Interesting Things

So, I was perusing the logs for a new site that I just set up and I noticed this weird page view in there which was /this_is_a_test_of_404_response. At first I thought this was some joker just seeing what would happen if they tried to get a page that didn’t exist on my site, so no big deal. Even still, I was intrigued, so I went in to the actual raw logs and saw that this wasn’t some joker, it was Google doing this. Unless someone has forged their server/bot signature and IP address range, then it really is them. Well, that’s peculiar I thought.
Even more interested, I went through the other logs for my other sites. These all have a higher volume, so things like a single page view often go unoticed by me. But, there they were on every site for the logs in the month of October. Definitely weird. Next question, why is Google doing this? Unsurprisingly, I got very few searches for this new weirdness, since it appears to be happening just within the last week. What did come up seemed to revolve around people thinking that Google was doing some kind of Adwords quality check on the sites where Adwords run. That makes sense, although they’re doing this to all of my sites, even though without Adwords on them. This makes me draw the conclusion that Google is actually doing a full-scale Quality of Service check on any site that they’ve indexed. They want to see what will happen when pages move and also to see how well your site is built. For those people out there who build static, unscripted sites, this is going to mean trouble because unless you run your own server, it’s tough to set up a default 404 page as this is done in the configuration files on the server itself.
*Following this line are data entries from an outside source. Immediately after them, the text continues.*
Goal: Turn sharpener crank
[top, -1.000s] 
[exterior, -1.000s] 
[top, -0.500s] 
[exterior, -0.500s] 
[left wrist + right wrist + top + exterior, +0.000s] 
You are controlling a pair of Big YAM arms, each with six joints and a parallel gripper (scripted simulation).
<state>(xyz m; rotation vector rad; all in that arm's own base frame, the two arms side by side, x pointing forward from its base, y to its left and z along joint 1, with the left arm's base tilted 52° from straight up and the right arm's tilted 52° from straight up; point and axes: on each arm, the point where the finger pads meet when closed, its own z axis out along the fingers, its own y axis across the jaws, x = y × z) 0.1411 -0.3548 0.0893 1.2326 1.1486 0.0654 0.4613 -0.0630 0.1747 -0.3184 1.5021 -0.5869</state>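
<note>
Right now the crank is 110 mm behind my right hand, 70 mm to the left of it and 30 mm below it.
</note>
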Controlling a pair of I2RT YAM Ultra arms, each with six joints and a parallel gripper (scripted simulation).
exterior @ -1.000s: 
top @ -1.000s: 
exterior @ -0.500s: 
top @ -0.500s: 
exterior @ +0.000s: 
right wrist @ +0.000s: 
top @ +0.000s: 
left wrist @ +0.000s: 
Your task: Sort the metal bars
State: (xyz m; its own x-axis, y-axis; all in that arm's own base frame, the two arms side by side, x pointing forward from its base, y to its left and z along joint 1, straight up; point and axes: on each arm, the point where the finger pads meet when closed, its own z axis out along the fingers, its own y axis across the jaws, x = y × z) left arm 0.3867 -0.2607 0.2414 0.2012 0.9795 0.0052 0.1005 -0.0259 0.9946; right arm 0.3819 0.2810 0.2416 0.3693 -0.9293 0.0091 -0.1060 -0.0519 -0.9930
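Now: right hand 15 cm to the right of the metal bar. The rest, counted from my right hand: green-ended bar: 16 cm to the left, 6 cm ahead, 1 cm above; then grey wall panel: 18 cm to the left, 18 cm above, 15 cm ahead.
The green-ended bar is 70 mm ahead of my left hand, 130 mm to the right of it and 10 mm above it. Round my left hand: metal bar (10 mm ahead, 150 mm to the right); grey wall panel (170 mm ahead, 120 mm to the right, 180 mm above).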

For those of us that script, it’s a pretty easy ‘else’ clause to toss in at the end of any conditionals which we should have been doing anyways, right?
I doubt that doing a parse of the query string will find this every time as once Google sees that people are on to this they will change the ‘this_is_a_test_of_404_response’ to some other wording. I also don’t believe that this is something they do yearly or have done in the past, as I have two year old logs that I ran a grep on and couldn’t find anything like this previously. Does it spell out problems for you? I don’t know. Luckily for me, some kind of error handling is built in to all my sites but one so that people see some form of the actual site and not the generic Apache 404 error. But, some were handling it better than others. I’ve gone through and made sure that they all handle it well now. As for that last site, it should be redesigned in the next month or so and I’ll be sure to have a good page error handling routine built in to the scripts.
Gotta love Google. They cracked the whip by giving better search preference to sites with better code, so it forced us all to write better code. Now they’re doing this to light a fire under server administrators. I’m sure some people will bitch about how heavy handed it is, but they’re doing their part to keep the net as clean as it can by by making sure that content is always reachable.